[Task prompt] Find every line in the data that contains the word "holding". Return each of those lines.
Top of Source information
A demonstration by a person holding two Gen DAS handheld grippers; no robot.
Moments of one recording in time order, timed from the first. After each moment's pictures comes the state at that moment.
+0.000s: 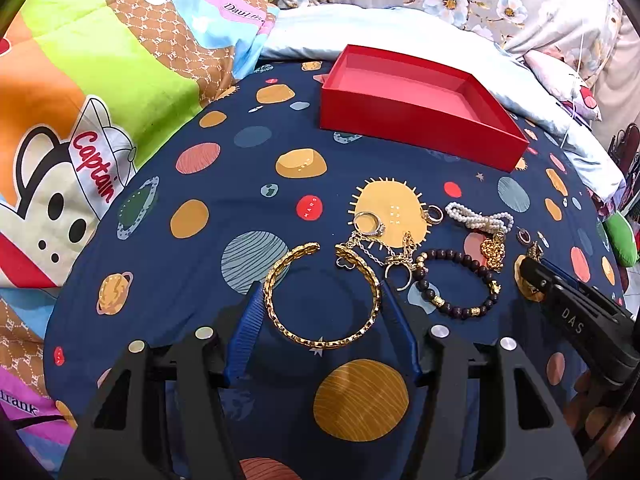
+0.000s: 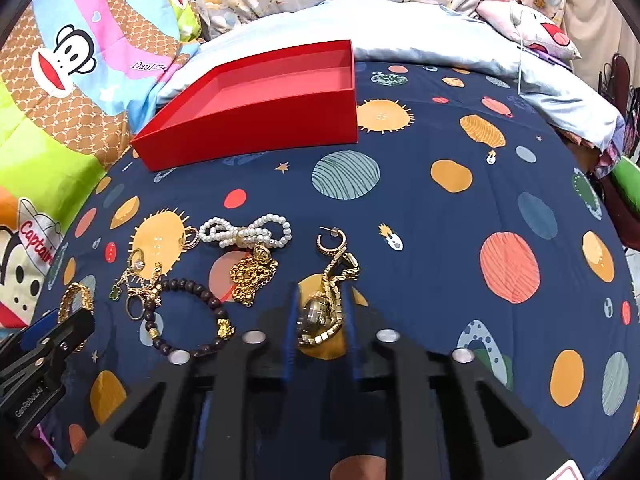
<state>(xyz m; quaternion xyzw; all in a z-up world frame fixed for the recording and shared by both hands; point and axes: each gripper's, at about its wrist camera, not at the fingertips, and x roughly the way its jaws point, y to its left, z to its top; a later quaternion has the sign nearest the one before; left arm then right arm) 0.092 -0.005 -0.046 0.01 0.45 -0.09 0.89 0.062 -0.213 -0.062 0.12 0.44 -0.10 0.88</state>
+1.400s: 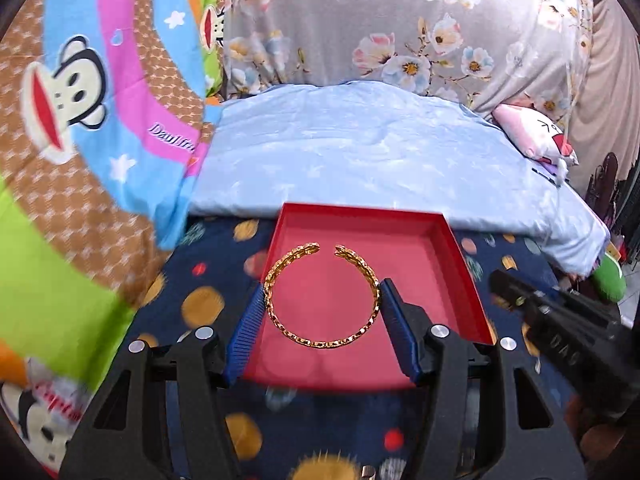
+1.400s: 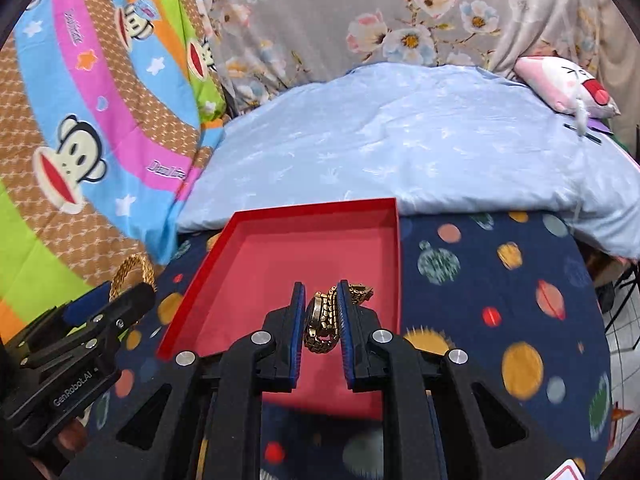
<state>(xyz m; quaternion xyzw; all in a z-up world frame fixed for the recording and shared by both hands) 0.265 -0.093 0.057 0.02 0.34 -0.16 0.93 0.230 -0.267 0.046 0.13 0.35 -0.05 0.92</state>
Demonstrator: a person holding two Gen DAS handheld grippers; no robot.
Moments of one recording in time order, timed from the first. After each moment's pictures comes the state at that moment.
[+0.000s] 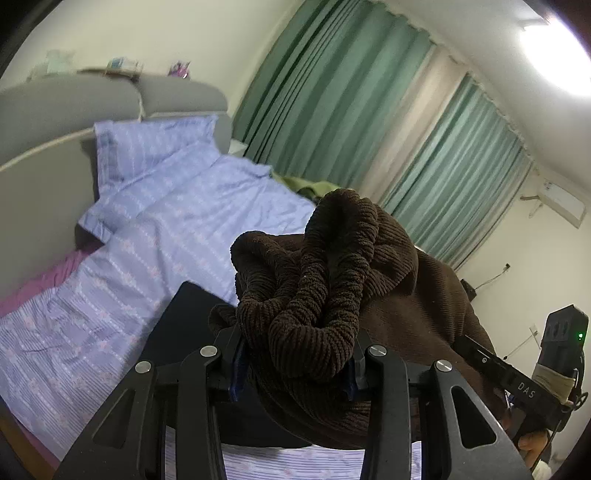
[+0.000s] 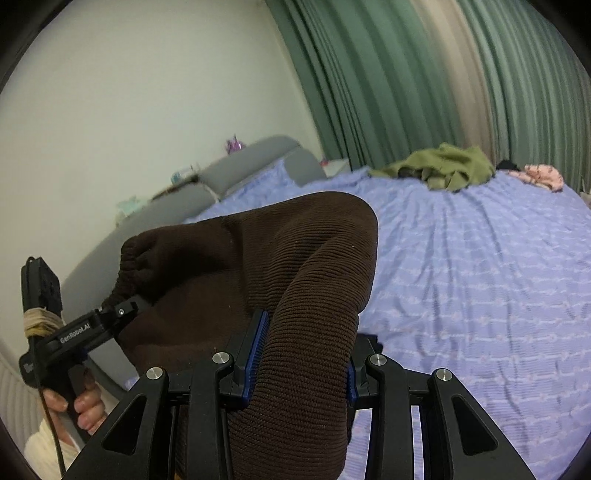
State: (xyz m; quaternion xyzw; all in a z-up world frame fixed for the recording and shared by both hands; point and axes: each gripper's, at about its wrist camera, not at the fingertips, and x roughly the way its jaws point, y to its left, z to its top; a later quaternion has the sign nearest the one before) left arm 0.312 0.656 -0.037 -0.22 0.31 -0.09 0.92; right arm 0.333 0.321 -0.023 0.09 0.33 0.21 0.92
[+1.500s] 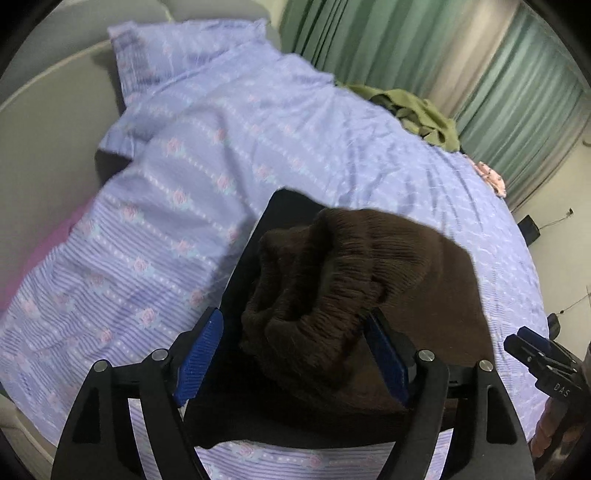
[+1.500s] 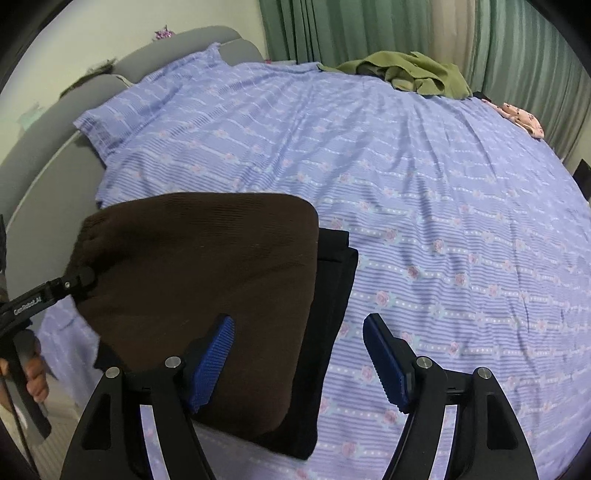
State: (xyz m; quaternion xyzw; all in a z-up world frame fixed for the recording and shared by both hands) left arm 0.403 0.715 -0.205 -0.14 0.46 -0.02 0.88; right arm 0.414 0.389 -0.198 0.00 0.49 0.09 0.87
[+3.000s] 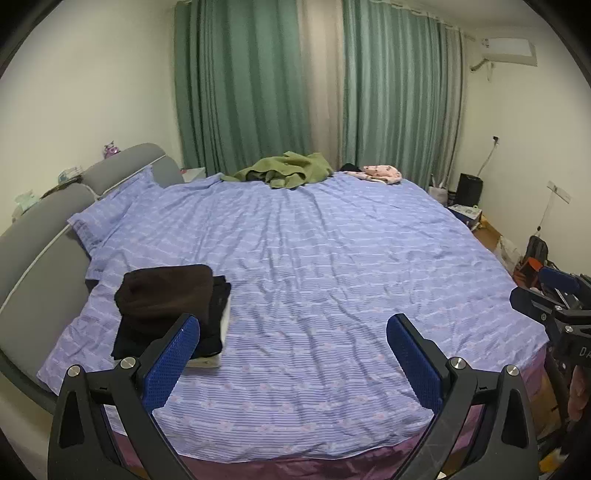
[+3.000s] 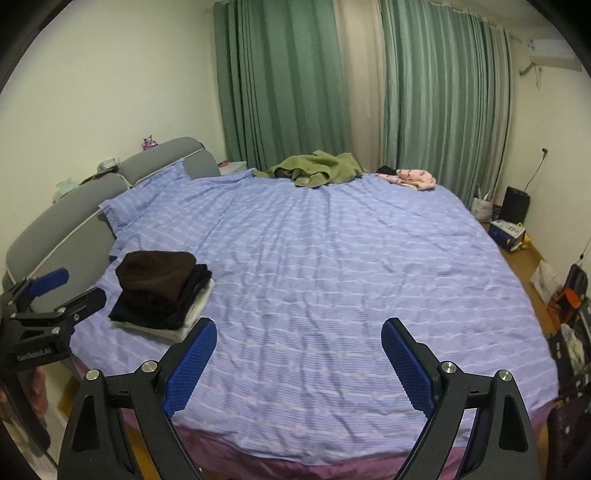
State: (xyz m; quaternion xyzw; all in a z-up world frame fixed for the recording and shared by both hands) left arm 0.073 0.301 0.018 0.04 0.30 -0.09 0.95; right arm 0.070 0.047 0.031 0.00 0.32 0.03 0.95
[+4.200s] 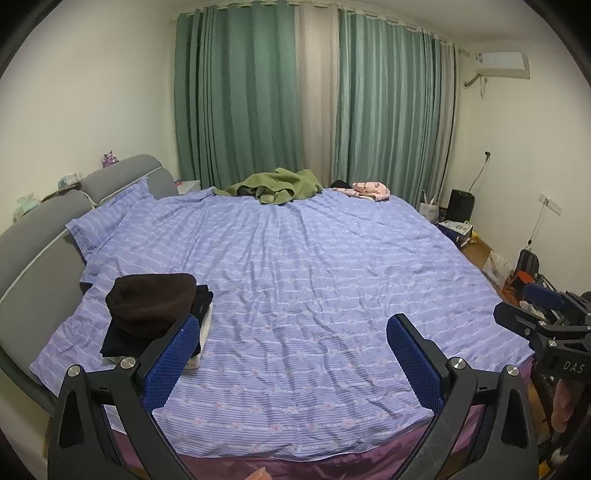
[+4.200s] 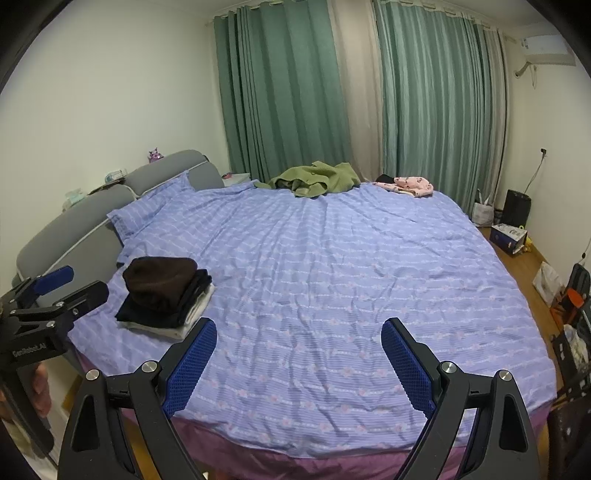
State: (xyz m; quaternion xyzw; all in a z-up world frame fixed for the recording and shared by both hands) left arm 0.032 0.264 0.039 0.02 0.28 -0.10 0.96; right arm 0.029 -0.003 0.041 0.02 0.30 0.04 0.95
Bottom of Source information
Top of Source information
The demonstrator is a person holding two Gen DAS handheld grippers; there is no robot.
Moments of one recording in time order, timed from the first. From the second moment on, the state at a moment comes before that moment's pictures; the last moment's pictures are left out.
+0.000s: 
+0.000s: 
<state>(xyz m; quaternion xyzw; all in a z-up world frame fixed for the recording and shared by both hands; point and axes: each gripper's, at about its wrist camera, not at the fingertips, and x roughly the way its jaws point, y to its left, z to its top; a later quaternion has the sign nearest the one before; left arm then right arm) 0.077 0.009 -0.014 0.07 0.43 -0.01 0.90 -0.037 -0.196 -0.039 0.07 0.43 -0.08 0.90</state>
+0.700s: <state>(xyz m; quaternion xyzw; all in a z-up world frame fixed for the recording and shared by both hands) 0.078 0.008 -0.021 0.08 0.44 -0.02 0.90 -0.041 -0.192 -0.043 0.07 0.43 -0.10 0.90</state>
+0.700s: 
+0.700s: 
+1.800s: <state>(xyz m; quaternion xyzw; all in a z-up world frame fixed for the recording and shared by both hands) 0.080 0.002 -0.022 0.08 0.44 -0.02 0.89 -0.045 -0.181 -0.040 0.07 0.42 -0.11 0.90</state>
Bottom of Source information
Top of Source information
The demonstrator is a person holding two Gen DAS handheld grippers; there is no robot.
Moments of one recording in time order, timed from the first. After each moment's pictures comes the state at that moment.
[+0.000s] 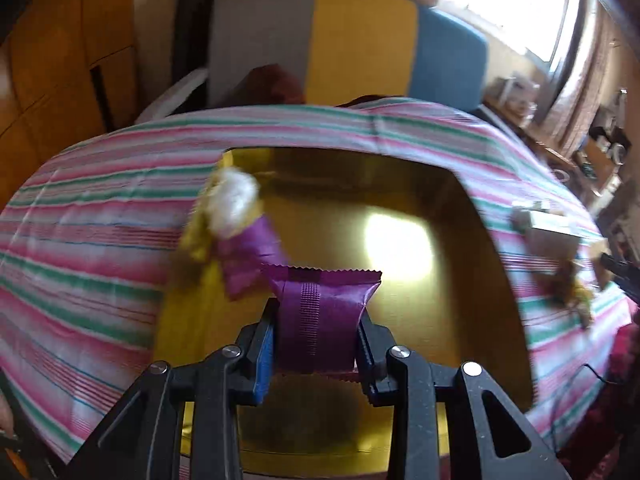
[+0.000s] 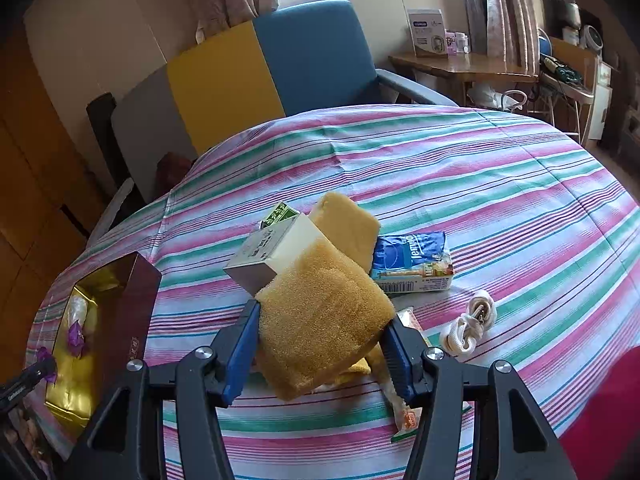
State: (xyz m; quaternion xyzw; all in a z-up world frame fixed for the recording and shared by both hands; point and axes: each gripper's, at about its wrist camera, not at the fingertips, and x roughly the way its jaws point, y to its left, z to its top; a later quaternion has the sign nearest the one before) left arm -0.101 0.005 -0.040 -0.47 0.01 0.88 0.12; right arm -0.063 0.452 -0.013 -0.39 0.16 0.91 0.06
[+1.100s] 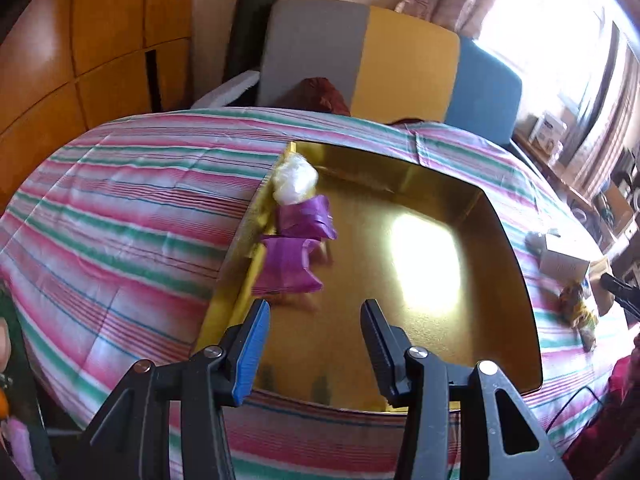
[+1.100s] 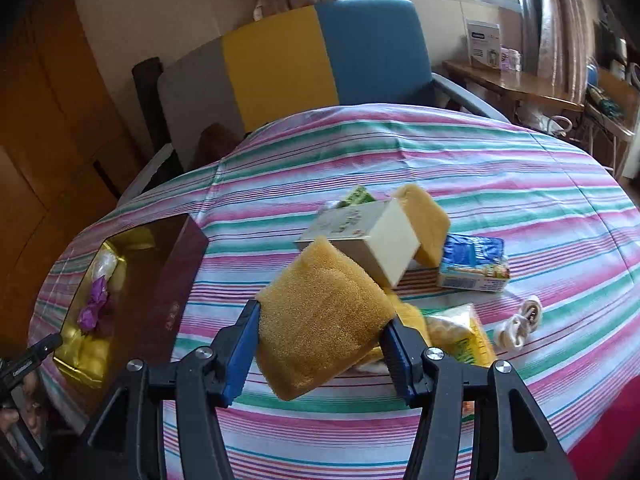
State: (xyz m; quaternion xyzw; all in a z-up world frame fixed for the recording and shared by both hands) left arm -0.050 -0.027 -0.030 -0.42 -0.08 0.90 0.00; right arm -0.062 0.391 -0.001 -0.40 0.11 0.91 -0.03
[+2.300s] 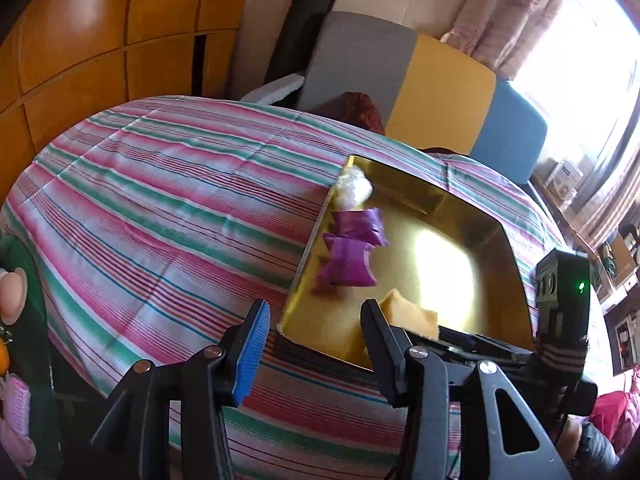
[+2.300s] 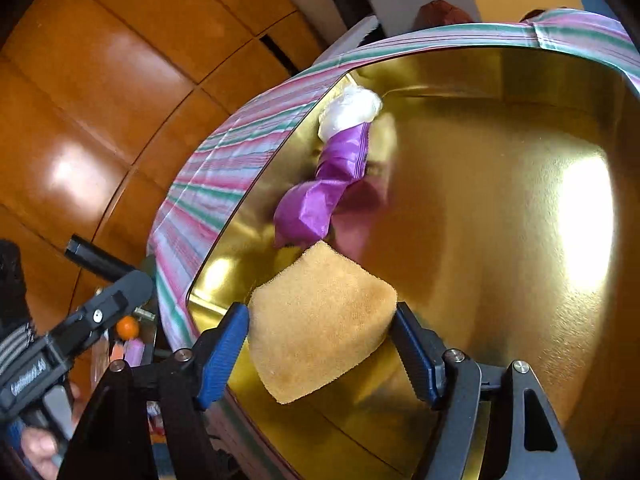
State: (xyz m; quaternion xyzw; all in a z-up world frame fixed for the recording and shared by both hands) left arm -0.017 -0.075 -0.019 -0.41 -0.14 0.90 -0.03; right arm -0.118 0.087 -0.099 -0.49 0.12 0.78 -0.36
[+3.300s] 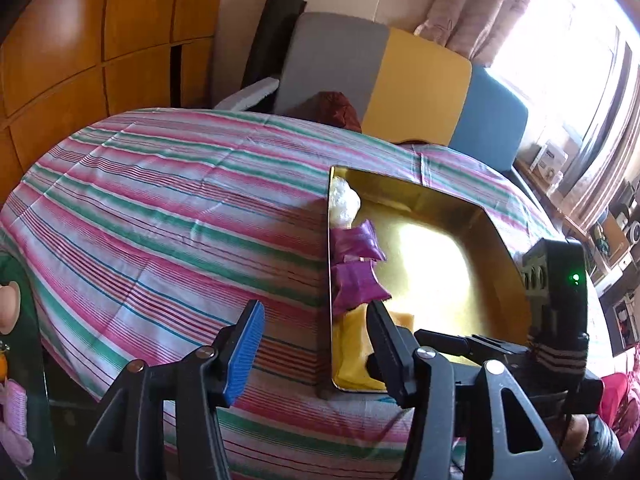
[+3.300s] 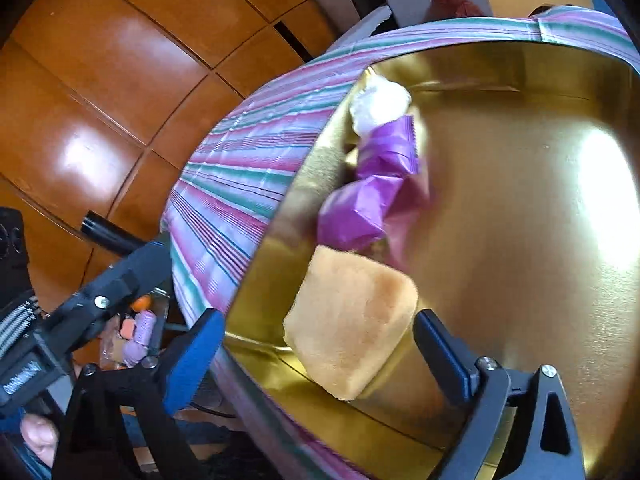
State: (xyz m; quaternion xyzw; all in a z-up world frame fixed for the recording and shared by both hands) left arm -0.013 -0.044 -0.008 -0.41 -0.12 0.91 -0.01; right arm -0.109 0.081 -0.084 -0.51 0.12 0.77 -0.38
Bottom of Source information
[Exercise output]
A demonstration by a person holding two Gen DAS handheld grippers; no robot.
Demonstrator: a person holding two Gen DAS handheld grippers; no robot.
The demonstrator is a person holding two Gen DAS handheld grippers; there is no robot.
The demonstrator is a person holding two Gen DAS handheld grippers; there is no robot.

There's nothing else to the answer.